Сивков закончил свой рассказ, и когда Консулов записал последнее его слово, Антонов сказал:
— А сейчас прочтите протокол и, если все записано правильно и верно отражает ваши слова, то подпишитесь.
Сивков прочел и расписался.
— А теперь я второй раз вас спрашиваю: когда вы выехали в Берлин? Дата и день отлета.
— Я уже сказал вам. — Сивков заколебался, но в тот же миг овладел собой и повторил: — Двадцать первого апреля этого года, в понедельник.
— Так и запишем: «На повторный вопрос я отвечаю — в Берлин улетел в понедельник, двадцать первого апреля сего года». Распишитесь заново.
— Под каждой строчкой ли я должен расписываться?
— Под каждой ложью. Так что я прошу вас расписаться…
— Отказываюсь расписываться!
— Почему, так сразу? Впрочем, и от этого есть лекарство, и притом очень эффективное. Запишем: «Свидетель отказался расписаться».
— Разве я свидетель?
— А в какой роли вы себя видите? Если вы будете продолжать нам лгать, то действительно превратитесь в обвиняемого. Вас с самого начала предупредили об ответственности за дачу ложных показаний. Или вы полагали, что это пустая формальность, не заслуживающая внимания?
Сивков расписался в протоколе.
— Дайте мне ваш паспорт, Сивков, увидим, что там написано.
Сивков нехотя подчинился и вытащил из внутреннего кармана толстый кожаный бумажник, извлек желтоватый служебный паспорт. Антонов взял его, нашел нужную страницу.
— Так, так. Что здесь написано? Оказывается, двадцать второго. А сейчас потрудитесь мне объяснить, почему вы нас обманули. Вы же вылетели в Берлин во вторник, двадцать второго, утром, с болгарским самолетом и отмечены в списке пассажиров, как об этом свидетельствует копия вашего билета.
Сивков опустил голову.
— Почему вы не отвечаете? Разве вы до сих пор не придумали ответа?
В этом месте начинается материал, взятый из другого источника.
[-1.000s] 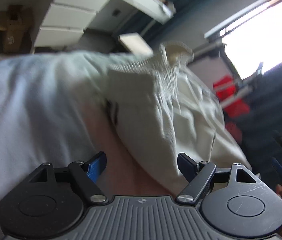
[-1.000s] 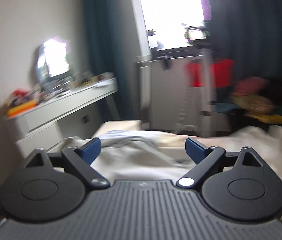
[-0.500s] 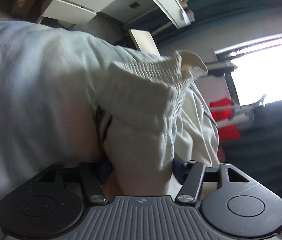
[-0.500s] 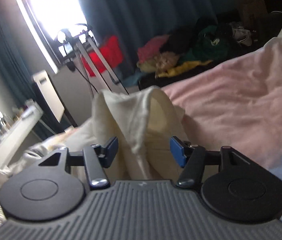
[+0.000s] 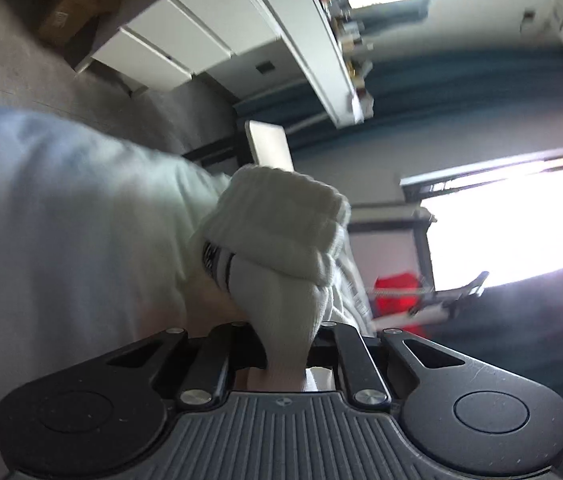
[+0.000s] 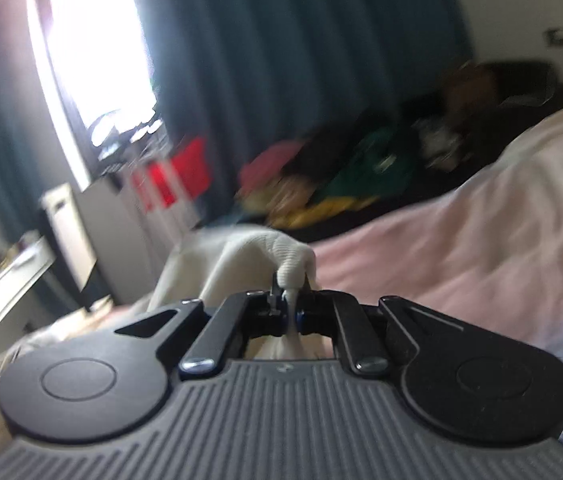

— Дело очень простое… Я пропустил свой рейс, и мне пришлось переоформлять билет…
— Дайте-ка этот билет!
Сивков покорно вытащил из кармана пиджака синий авиабилет. Антонов раскрыл его и предложил Сивкову:
— Посмотрите здесь. Он не перерегистрирован, а отмечен за двадцать второе, сразу же…
— Да, верно, это так. Но… видите ли… за этот вечер…
— Минуточку, мы не записали ваши показания.
— Но я от них отказываюсь.
— И все же мы должны их записать, как и то, что вы от них отказались. Таков у нас порядок. Вот здесь, распишитесь…
Сивков отчаянно махнул рукой — а, была не была! — и заново расписался.
— А сейчас продолжайте. Но теперь думайте, что вы будете говорить и за что расписываться.
— Вот, — сказал Сивков после краткого колебания, — в этот вечер я условился с друзьями встретиться на нашем мальчишнике. Но моя жена ужасно ревнива. Поэтому я воспользовался случаем, как уже делал это не раз… Я ей сказал, что уезжаю в понедельник, чтобы освободить себе вечер, а вылетел во вторник…
— А эти, ваши приятели, вы их предупредили?
— О чем?
— Как о чем? Что вы все вместе были в понедельник вечером.
Сивков замолчал, не зная, что ответить.
— Эх, Сивков, Сивков… Вы должны нам назвать имена этих ваших «друзей». Мы спросим их сейчас же по телефону, пока вы не успели их предупредить, и тем самым сэкономим время на проверке вашего очередного лжесвидетельства.
— Готово, можно расписываться, — сказал Консулов, ведший протокол допроса.
Но Сивков не пошевелился, будто ничего не слышал. Затем он как-то сразу, в состоянии транса, механически начал расписываться в протоколе.
— Перестаньте расписываться под каждой строчкой. Сивков, что вы делаете, опомнитесь, возьмите себя в руки!
— Я знал, что наш Внешторг не укомплектован одними только гениями, — не удержался Консулов, — но настолько… элементарные интеллекты я не ожидал там встретить. Вы… дурак или нас считаете дураками?